We have a plan to create a docker environment of Spark test use, but current situation, you need to prepare Spark firstly.
Get Yosegi's jar from Maven repository.It can be easily obtained from the following command.
$ ./bin/get_jar.sh get
It is in the following path.
./jars/yosegi/latest/yosegi.jar
Specify yosegi's jars for Spark's startup option "- jar".
$ ./bin/spark-shell --jars ./jars/yosegi/latest/yosegi.jar,./target/scala-2.11/yosegi-spark_2.11-1.0.jar
In this example, CSV data is assumed to be input data. With this data as input, we create a table in Yosegi format and read data from the table.
Create the following csv file.In this example, to illustrate writing to and reading from the table, the data is a simple example. If you already have a table, you still have the input.
{"id":"X_0001","name":"AAA","age":20}
{"id":"X_0002","name":"BBB","age":30}
{"id":"X_0003","name":"CCC","age":32}
{"id":"X_0004","name":"DDD","age":21}
{"id":"X_0005","name":"EEE","age":28}
{"id":"X_0006","name":"FFF","age":21}
Run Spark. Load json file and create yosegi file.
val sqlContext = new SQLContext(sc);
val df = sqlContext.read.json("/tmp/example.json")
JSON output looks like this.
scala> df.show()
+---+------+----+
|age| id|name|
+---+------+----+
| 20|X_0001| AAA|
| 30|X_0002| BBB|
| 32|X_0003| CCC|
| 21|X_0004| DDD|
| 28|X_0005| EEE|
| 21|X_0006| FFF|
+---+------+----+
Save the data frame created from JSON as a yosegi file.
df.write.format("jp.co.yahoo.yosegi.spark.YosegiFileFormat").save("/tmp/example.yosegi")
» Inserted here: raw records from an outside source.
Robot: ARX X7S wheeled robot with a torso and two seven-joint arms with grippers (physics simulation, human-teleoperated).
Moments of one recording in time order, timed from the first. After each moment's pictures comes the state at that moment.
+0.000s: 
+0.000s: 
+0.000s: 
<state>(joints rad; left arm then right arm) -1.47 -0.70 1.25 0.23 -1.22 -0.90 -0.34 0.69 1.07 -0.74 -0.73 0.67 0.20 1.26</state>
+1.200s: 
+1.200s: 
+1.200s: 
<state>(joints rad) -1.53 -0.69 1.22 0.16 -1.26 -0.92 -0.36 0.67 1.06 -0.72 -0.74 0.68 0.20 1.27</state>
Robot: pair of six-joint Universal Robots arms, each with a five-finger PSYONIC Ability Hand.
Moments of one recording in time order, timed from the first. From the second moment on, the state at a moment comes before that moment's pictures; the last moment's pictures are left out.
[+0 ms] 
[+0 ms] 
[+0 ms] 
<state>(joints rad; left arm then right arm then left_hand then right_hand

Read as a data frame from yosegi file.
val sqlContext = new SQLContext(sc);
val df = sqlContext.read.format("jp.co.yahoo.yosegi.spark.YosegiFileFormat" ).load( "/tmp/example.yosegi")
df.show
The output looks like this.
scala> df.show()
+----+------+---+
|name| id|age|
+----+------+---+
| AAA|X_0001| 20|
| BBB|X_0002| 30|
| CCC|X_0003| 32|
| DDD|X_0004| 21|
| EEE|X_0005| 28|
| FFF|X_0006| 21|
+----+------+---+